I found myself recently whipping up notebooks just to pull Huggingface datasets locally, annotate or operate changes and update them again. And while Huggingface uses open formats, I found the official toolchain relatively low-level and not adapted to quick operations such as what I am doing. This happened often enough that I made a cli tool out of it, which I've been using successfully for the last few months.

To this regard I'm happy to announce that I released `datapluck`, a tool to export (download) datasets from Huggingface into CSV, TSV, JSON, JSONL, Parquet, Google Sheets and SQLite (SQLite is super cool!). It also allows to import (upload) from any of these formats back into Huggingface. It's perfect for portability of your Huggingface datasets across different media.

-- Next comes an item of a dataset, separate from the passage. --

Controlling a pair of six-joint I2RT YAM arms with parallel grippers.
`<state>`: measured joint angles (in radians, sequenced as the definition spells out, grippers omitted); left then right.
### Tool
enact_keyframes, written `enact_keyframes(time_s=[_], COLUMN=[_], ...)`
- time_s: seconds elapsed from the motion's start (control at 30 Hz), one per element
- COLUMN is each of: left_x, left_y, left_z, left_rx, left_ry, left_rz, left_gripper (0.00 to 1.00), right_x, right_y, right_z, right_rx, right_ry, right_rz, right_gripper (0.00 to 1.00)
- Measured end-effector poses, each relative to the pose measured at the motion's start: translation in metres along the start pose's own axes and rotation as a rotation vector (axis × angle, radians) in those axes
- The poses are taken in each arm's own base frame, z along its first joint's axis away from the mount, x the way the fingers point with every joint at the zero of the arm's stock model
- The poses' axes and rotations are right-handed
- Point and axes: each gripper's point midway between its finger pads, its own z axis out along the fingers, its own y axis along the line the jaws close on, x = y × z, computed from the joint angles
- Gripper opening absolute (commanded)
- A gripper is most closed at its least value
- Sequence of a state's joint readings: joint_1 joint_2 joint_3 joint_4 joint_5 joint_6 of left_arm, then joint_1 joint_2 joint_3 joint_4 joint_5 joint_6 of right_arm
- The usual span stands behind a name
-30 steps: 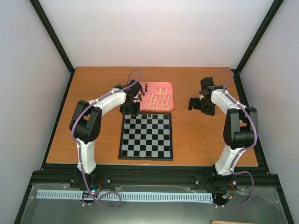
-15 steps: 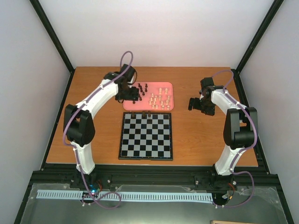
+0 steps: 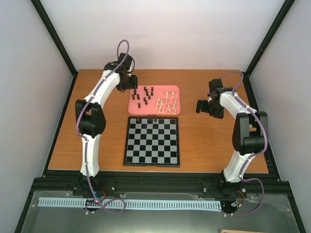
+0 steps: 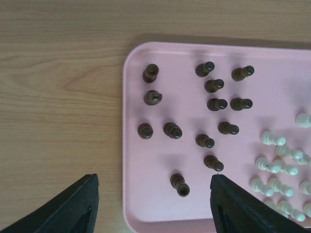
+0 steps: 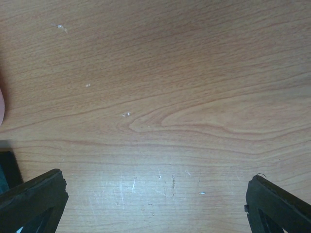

It's as simple as these commands:

# Install datapluck
pip install datapluck

# Export a dataset to csv
datapluck export team/dataset --format csv --output_file data.csv

# Import data to your account
datapluck import user/new-or-existing-dataset --input_file data.csv --format csv --private

The idea behind is to make data wrangling and annotation workflows much easier, as well as automated dataset updates from the command line, quite ideal for CI/CD scenarios. As a bonus, `datapluck`is also a package that exposes two functions `export_dataset` and `import_dataset` to be used in programmatic settings.

I plan to open-source the code under a permissive license when I get around to it and will update here accordingly (speaking of which, feel free to use monitoro to track this post!).